EXERCISE DIRECTIONS: Count every line in the entries that holds the word "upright". The reply is that count alone.

DATA FOR PROCESSING:
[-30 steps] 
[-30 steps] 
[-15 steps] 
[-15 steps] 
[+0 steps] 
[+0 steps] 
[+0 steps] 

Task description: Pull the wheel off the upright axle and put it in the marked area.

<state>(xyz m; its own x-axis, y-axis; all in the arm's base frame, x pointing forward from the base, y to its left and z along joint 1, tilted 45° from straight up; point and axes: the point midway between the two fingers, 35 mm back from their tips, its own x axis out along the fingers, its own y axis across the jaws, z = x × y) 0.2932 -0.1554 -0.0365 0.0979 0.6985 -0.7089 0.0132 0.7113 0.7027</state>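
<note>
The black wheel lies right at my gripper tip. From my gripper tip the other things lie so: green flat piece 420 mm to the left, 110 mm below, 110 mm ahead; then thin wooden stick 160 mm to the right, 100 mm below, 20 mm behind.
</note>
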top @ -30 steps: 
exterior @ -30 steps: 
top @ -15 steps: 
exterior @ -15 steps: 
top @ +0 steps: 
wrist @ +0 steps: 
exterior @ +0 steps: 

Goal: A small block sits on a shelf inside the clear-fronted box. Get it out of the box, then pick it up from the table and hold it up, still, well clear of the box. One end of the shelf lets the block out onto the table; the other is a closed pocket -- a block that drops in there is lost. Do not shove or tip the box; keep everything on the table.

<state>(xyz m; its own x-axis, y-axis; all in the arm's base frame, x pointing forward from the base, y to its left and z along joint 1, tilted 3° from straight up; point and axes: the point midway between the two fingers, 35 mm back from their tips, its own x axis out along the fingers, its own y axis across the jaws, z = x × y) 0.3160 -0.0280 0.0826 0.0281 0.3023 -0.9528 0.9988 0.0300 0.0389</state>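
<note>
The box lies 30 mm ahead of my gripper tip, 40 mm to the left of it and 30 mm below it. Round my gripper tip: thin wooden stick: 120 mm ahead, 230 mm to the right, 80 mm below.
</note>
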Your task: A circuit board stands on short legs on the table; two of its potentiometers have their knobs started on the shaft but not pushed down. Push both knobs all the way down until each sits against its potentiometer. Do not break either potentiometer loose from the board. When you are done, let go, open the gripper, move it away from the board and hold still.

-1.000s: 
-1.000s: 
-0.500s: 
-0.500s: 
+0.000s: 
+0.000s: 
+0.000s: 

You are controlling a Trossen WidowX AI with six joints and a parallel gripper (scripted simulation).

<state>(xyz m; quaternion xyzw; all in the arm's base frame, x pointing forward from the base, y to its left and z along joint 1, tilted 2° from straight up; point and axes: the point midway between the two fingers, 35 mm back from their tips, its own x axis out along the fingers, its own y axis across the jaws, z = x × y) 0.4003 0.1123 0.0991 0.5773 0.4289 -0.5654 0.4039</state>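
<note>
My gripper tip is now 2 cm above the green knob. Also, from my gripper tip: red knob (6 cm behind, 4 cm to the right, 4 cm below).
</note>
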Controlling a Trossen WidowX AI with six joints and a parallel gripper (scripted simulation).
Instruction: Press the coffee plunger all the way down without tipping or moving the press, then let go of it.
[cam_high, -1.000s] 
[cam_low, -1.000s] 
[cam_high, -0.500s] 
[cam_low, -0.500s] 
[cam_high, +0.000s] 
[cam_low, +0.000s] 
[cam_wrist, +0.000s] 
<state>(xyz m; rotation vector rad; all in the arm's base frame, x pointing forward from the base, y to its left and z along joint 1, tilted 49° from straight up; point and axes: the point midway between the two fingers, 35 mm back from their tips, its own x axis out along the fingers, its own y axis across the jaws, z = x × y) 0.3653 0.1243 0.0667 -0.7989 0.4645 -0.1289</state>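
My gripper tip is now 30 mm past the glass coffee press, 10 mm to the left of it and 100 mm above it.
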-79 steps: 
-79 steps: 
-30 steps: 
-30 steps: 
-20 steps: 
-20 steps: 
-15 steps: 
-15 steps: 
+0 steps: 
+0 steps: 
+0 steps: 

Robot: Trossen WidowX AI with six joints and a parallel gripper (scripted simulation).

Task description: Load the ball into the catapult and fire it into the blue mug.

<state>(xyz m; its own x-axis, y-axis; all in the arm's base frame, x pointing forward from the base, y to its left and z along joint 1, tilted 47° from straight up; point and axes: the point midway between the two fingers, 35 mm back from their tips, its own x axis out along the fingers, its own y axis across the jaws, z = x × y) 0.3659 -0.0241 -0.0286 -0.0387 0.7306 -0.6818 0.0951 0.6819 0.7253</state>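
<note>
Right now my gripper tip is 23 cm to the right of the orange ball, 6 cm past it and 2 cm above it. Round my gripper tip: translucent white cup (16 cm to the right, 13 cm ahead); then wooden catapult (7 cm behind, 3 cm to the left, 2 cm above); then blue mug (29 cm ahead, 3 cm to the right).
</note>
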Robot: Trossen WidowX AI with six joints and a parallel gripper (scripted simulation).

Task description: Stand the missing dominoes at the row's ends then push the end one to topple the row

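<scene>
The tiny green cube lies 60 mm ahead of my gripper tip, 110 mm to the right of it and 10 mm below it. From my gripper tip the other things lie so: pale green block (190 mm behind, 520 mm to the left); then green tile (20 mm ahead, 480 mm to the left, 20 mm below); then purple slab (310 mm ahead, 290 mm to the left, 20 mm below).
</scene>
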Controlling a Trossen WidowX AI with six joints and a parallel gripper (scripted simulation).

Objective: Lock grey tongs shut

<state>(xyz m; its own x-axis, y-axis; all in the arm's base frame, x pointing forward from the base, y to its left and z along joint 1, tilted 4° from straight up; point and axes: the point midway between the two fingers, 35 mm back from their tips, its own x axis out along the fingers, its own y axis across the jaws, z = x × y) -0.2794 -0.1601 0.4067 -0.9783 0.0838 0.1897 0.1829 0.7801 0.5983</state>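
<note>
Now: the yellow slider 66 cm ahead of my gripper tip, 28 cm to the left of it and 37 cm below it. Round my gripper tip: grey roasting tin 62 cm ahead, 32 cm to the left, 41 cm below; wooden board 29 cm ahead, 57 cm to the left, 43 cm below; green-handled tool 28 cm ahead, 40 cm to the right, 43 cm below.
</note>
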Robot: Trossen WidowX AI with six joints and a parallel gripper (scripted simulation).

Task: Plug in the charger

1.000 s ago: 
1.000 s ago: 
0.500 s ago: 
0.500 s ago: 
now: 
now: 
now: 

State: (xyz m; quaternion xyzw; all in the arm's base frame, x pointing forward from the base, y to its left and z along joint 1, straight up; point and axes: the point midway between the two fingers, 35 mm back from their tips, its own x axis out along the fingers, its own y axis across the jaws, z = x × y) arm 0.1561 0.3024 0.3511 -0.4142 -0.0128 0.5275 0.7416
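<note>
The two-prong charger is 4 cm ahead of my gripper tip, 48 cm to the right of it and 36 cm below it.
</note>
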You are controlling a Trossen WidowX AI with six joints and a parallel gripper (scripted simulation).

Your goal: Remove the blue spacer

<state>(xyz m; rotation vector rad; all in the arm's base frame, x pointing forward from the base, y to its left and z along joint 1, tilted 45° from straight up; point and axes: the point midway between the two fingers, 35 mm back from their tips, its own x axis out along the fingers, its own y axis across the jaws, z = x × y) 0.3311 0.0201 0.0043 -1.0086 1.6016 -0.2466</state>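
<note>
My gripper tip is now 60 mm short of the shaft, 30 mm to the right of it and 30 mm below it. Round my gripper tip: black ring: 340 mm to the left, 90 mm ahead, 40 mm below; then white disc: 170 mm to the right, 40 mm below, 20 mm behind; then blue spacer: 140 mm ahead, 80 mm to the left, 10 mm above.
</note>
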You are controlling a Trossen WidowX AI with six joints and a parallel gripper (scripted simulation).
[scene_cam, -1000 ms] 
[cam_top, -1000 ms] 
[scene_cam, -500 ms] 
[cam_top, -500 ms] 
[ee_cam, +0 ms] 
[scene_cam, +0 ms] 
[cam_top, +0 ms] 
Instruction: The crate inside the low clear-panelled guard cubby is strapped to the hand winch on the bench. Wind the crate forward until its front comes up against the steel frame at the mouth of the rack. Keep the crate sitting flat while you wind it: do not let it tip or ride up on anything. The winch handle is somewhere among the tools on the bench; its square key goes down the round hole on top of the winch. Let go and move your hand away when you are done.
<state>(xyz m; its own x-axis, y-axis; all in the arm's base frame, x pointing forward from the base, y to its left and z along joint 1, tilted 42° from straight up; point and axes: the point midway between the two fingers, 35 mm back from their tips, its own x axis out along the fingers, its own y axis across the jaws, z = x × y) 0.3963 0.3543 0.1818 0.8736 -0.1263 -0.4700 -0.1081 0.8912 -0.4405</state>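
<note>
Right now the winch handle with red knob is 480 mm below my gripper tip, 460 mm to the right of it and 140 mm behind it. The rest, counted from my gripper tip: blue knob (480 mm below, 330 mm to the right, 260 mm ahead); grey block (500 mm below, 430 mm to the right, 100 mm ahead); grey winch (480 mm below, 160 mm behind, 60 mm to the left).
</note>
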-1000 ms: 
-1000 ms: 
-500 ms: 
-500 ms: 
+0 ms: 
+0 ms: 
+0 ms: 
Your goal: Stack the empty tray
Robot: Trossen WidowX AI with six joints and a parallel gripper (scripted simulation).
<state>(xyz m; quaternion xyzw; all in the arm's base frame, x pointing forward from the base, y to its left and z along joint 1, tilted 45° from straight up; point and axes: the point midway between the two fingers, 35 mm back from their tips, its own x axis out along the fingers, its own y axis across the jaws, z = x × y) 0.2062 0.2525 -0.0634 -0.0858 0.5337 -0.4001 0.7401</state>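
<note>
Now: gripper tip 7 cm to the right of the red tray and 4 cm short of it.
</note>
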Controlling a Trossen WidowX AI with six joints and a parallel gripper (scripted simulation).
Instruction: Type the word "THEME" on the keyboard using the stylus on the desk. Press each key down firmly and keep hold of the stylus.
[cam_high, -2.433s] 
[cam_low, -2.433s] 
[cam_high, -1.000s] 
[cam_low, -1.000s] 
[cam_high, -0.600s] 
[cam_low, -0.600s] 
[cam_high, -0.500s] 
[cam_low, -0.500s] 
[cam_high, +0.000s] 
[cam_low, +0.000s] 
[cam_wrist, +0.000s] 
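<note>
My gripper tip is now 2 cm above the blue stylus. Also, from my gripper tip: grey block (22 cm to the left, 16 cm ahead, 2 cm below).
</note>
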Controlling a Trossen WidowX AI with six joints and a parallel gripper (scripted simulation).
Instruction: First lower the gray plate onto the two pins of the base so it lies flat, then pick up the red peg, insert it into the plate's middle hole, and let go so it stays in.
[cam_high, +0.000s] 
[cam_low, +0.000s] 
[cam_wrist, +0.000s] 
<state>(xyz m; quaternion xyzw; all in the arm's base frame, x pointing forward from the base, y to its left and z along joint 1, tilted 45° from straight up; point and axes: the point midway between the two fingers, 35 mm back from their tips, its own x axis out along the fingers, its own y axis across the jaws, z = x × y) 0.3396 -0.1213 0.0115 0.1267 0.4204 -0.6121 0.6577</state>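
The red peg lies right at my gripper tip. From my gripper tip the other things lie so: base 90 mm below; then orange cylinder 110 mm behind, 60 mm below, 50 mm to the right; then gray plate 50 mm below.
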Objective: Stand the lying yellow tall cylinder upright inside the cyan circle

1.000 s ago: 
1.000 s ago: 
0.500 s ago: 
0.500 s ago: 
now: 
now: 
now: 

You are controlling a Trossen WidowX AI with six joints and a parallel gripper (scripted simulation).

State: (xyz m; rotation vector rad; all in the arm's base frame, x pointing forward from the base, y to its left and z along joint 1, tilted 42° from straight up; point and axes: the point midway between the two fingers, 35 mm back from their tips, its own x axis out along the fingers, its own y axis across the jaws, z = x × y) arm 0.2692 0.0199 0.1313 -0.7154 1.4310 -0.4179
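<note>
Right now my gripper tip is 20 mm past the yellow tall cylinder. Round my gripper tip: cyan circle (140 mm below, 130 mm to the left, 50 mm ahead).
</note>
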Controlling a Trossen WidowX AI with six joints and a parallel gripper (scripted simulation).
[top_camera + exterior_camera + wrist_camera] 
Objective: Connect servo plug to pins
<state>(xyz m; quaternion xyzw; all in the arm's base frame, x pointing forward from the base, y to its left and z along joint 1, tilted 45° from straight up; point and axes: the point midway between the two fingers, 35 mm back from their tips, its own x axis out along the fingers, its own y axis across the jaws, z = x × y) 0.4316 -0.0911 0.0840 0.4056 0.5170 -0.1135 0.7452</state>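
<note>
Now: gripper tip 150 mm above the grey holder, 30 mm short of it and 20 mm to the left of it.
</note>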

YOUR RESPONSE: 2